Exercise description: For every entry below, retype it exactly as it reads.

Data:
☆ ☆ ☆ ☆ ☆ ☆ ☆

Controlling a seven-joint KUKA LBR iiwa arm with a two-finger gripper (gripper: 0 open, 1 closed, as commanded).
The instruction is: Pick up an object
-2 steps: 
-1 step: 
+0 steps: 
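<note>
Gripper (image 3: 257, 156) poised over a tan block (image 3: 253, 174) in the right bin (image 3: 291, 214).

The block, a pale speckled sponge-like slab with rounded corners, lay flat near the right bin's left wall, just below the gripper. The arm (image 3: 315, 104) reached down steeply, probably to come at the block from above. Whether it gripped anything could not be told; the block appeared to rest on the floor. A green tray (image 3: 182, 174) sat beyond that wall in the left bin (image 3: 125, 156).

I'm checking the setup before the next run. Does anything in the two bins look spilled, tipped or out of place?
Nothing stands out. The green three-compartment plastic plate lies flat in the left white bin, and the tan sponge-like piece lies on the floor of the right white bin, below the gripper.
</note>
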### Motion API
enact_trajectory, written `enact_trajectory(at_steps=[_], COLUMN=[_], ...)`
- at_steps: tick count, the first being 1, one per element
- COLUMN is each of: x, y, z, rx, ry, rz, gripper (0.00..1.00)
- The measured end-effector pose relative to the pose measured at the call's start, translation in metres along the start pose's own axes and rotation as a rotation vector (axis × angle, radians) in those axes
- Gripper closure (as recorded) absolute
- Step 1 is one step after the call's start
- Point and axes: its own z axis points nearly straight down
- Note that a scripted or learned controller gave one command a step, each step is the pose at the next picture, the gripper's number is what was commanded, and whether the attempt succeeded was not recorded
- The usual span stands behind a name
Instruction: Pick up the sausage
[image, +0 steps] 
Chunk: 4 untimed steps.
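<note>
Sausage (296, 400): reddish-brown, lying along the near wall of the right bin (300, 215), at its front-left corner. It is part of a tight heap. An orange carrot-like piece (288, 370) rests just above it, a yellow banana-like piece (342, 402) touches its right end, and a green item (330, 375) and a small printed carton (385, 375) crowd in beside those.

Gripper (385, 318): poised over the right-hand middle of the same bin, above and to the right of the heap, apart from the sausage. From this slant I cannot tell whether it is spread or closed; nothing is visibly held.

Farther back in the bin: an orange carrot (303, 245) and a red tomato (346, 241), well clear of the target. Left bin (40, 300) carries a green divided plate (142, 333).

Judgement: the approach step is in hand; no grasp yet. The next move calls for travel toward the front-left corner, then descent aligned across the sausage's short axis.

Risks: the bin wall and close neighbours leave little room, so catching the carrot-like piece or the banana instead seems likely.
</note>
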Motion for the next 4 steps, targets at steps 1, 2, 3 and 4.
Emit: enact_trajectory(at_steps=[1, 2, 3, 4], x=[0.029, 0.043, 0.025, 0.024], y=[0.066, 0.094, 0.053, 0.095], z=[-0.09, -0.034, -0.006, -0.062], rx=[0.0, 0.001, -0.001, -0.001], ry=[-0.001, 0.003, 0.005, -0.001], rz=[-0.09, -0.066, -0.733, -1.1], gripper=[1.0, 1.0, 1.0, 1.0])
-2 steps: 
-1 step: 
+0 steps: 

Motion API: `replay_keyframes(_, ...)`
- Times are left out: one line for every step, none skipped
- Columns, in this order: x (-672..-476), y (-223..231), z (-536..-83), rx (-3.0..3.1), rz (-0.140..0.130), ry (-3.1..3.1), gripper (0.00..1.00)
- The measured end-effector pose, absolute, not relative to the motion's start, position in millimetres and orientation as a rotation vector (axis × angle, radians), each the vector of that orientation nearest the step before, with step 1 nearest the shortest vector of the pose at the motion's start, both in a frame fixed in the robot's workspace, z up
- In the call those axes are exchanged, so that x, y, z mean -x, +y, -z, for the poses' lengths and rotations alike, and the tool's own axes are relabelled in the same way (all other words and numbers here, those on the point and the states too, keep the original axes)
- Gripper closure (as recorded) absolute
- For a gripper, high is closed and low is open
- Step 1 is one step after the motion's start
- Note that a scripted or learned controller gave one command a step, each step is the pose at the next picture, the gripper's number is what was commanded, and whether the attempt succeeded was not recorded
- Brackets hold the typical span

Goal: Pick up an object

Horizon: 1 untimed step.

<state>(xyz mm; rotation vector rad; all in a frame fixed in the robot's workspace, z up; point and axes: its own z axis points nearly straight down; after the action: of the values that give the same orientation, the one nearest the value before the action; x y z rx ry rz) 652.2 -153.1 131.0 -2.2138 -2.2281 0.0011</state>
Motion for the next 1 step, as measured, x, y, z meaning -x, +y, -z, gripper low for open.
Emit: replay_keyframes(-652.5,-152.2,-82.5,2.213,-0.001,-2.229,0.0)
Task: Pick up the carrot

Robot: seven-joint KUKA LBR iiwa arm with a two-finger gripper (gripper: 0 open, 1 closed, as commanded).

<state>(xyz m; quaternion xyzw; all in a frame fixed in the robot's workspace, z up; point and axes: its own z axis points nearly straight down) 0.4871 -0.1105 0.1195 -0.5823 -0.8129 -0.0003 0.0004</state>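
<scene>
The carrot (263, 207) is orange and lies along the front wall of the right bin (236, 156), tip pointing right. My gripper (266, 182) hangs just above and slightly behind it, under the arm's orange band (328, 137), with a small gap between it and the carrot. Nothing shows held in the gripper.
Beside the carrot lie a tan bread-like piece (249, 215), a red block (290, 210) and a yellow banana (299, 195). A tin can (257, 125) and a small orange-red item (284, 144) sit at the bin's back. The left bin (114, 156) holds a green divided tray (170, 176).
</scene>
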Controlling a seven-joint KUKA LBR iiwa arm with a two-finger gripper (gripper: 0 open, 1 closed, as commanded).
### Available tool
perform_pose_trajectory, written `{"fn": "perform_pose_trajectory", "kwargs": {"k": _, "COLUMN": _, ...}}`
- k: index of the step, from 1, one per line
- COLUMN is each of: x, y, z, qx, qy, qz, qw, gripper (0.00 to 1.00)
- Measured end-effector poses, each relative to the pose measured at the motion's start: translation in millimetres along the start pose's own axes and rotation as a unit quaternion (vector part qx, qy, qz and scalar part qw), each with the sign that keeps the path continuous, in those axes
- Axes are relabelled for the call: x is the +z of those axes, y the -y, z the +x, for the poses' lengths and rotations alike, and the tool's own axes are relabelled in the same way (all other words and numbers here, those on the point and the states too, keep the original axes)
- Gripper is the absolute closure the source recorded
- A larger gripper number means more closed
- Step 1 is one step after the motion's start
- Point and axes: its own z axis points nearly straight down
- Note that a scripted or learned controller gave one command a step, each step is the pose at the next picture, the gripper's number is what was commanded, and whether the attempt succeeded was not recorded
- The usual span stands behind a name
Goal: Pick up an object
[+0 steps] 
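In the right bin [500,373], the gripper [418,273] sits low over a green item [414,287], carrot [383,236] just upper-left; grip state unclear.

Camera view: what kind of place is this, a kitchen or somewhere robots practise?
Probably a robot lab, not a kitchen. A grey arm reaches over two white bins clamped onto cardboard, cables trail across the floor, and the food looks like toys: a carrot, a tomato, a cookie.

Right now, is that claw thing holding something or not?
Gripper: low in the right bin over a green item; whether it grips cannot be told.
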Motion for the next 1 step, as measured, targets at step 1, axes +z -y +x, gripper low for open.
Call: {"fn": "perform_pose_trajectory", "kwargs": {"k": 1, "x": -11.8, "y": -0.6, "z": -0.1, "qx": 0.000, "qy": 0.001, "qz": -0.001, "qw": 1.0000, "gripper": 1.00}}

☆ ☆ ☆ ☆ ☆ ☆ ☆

Response area:
Controlling a seven-joint KUKA LBR iiwa arm with a two-finger gripper (gripper: 0 open, 1 closed, as commanded).
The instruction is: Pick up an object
-2 steps: 
-1 step: 
+0 steps: 
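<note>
Gripper (image 3: 257, 156) poised over a tan block (image 3: 253, 174) in the right bin (image 3: 291, 214).

The block, a pale speckled sponge-like slab with rounded corners, lay flat near the right bin's left wall, just below the gripper. The arm (image 3: 315, 104) reached down steeply, probably to come at the block from above. Whether it gripped anything could not be told; the block appeared to rest on the floor. A green tray (image 3: 182, 174) sat beyond that wall in the left bin (image 3: 125, 156).

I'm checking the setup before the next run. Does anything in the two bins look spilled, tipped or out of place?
Nothing stands out. The green three-compartment plastic plate lies flat in the left white bin, and the tan sponge-like piece lies on the floor of the right white bin, below the gripper.
</note>
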### Motion API
enact_trajectory, written `enact_trajectory(at_steps=[_], COLUMN=[_], ...)`
- at_steps: tick count, the first being 1, one per element
- COLUMN is each of: x, y, z, rx, ry, rz, gripper (0.00..1.00)
- The measured end-effector pose relative to the pose measured at the call's start, translation in metres along the start pose's own axes and rotation as a rotation vector (axis × angle, radians) in those axes
- Gripper closure (as recorded) absolute
- Step 1 is one step after the call's start
- Point and axes: its own z axis points nearly straight down
- Note that a scripted or learned controller gave one command a step, each step is the pose at the next picture, the gripper's number is what was commanded, and whether the attempt succeeded was not recorded
- The usual span stands behind a name
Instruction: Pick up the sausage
[image, +0 steps] 
Chunk: 4 untimed steps.
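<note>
Sausage (296, 400): reddish-brown, lying along the near wall of the right bin (300, 215), at its front-left corner. It is part of a tight heap. An orange carrot-like piece (288, 370) rests just above it, a yellow banana-like piece (342, 402) touches its right end, and a green item (330, 375) and a small printed carton (385, 375) crowd in beside those.

Gripper (385, 318): poised over the right-hand middle of the same bin, above and to the right of the heap, apart from the sausage. From this slant I cannot tell whether it is spread or closed; nothing is visibly held.

Farther back in the bin: an orange carrot (303, 245) and a red tomato (346, 241), well clear of the target. Left bin (40, 300) carries a green divided plate (142, 333).

Judgement: the approach step is in hand; no grasp yet. The next move calls for travel toward the front-left corner, then descent aligned across the sausage's short axis.

Risks: the bin wall and close neighbours leave little room, so catching the carrot-like piece or the banana instead seems likely.
</note>
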Motion for the next 4 steps, targets at steps 1, 2, 3 and 4.
Emit: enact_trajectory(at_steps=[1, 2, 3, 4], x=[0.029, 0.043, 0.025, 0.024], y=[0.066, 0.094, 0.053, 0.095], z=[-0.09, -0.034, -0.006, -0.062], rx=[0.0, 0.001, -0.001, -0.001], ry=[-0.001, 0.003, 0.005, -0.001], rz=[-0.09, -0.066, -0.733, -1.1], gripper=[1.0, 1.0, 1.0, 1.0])
-2 steps: 
-1 step: 
+0 steps: 

Motion API: `replay_keyframes(_, ...)`
- Times are left out: one line for every step, none skipped
- Columns, in this order: x (-672..-476), y (-223..231), z (-536..-83), rx (-3.0..3.1), rz (-0.140..0.130), ry (-3.1..3.1), gripper (0.00..1.00)
- The measured end-effector pose, absolute, not relative to the motion's start, position in millimetres and orientation as a rotation vector (axis × angle, radians), each the vector of that orientation nearest the step before, with step 1 nearest the shortest vector of the pose at the motion's start, both in a frame fixed in the robot's workspace, z up
- In the call those axes are exchanged, so that x, y, z mean -x, +y, -z, for the poses' lengths and rotations alike, and the tool's own axes are relabelled in the same way (all other words and numbers here, those on the point and the states too, keep the original axes)
- Gripper closure (as recorded) absolute
- For a gripper, high is closed and low is open
- Step 1 is one step after the motion's start
- Note that a scripted or learned controller gave one command a step, each step is the pose at the next picture, the gripper's number is what was commanded, and whether the attempt succeeded was not recorded
- Brackets hold the typical span

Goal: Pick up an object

Horizon: 1 untimed step.

<state>(xyz mm; rotation vector rad; all in a frame fixed in the robot's workspace, z up; point and axes: its own z axis points nearly straight down; after the action: of the values that give the same orientation, the one nearest the value before the action; x y z rx ry rz) 652.2 -153.1 131.0 -2.2138 -2.2281 0.0011</state>
Motion for the next 1 step, as measured, x, y, z meaning -x, +y, -z, gripper low for open.
Emit: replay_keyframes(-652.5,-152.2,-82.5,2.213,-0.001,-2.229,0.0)
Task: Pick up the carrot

Robot: seven-joint KUKA LBR iiwa arm with a two-finger gripper (gripper: 0 open, 1 closed, as commanded).

<state>(xyz m; quaternion xyzw; all in a frame fixed in the robot's workspace, z up; point and axes: its own z axis points nearly straight down) 0.4871 -0.1105 0.1195 -0.5823 -0.8129 -0.0003 0.0004</state>
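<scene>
The carrot (263, 207) is orange and lies along the front wall of the right bin (236, 156), tip pointing right. My gripper (266, 182) hangs just above and slightly behind it, under the arm's orange band (328, 137), with a small gap between it and the carrot. Nothing shows held in the gripper.
Beside the carrot lie a tan bread-like piece (249, 215), a red block (290, 210) and a yellow banana (299, 195). A tin can (257, 125) and a small orange-red item (284, 144) sit at the bin's back. The left bin (114, 156) holds a green divided tray (170, 176).
</scene>
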Controlling a seven-joint KUKA LBR iiwa arm with a two-finger gripper (gripper: 0 open, 1 closed, as commanded).
### Available tool
perform_pose_trajectory, written `{"fn": "perform_pose_trajectory", "kwargs": {"k": _, "COLUMN": _, ...}}`
- k: index of the step, from 1, one per line
- COLUMN is each of: x, y, z, qx, qy, qz, qw, gripper (0.00 to 1.00)
- Measured end-effector poses, each relative to the pose measured at the motion's start: translation in millimetres along the start pose's own axes and rotation as a unit quaternion (vector part qx, qy, qz and scalar part qw), each with the sign that keeps the path continuous, in those axes
- Axes are relabelled for the call: x is the +z of those axes, y the -y, z the +x, for the poses' lengths and rotations alike, and the tool's own axes are relabelled in the same way (all other words and numbers here, those on the point and the states too, keep the original axes)
- Gripper is the absolute closure the source recorded
- A larger gripper number means more closed
- Step 1 is one step after the motion's start
- Point and axes: its own z axis points nearly straight down
- Note that a scripted or learned controller gave one command a step, each step is the pose at the next picture, the gripper's number is what was commanded, and whether the attempt succeeded was not recorded
- The usual span stands behind a name
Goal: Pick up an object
[+0 steps] 
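In the right bin [500,373], the gripper [418,273] sits low over a green item [414,287], carrot [383,236] just upper-left; grip state unclear.

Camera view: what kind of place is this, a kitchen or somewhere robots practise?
Probably a robot lab, not a kitchen. A grey arm reaches over two white bins clamped onto cardboard, cables trail across the floor, and the food looks like toys: a carrot, a tomato, a cookie.

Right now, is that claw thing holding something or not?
Gripper: low in the right bin over a green item; whether it grips cannot be told.
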Motion for the next 1 step, as measured, targets at step 1, axes +z -y +x, gripper low for open.
Call: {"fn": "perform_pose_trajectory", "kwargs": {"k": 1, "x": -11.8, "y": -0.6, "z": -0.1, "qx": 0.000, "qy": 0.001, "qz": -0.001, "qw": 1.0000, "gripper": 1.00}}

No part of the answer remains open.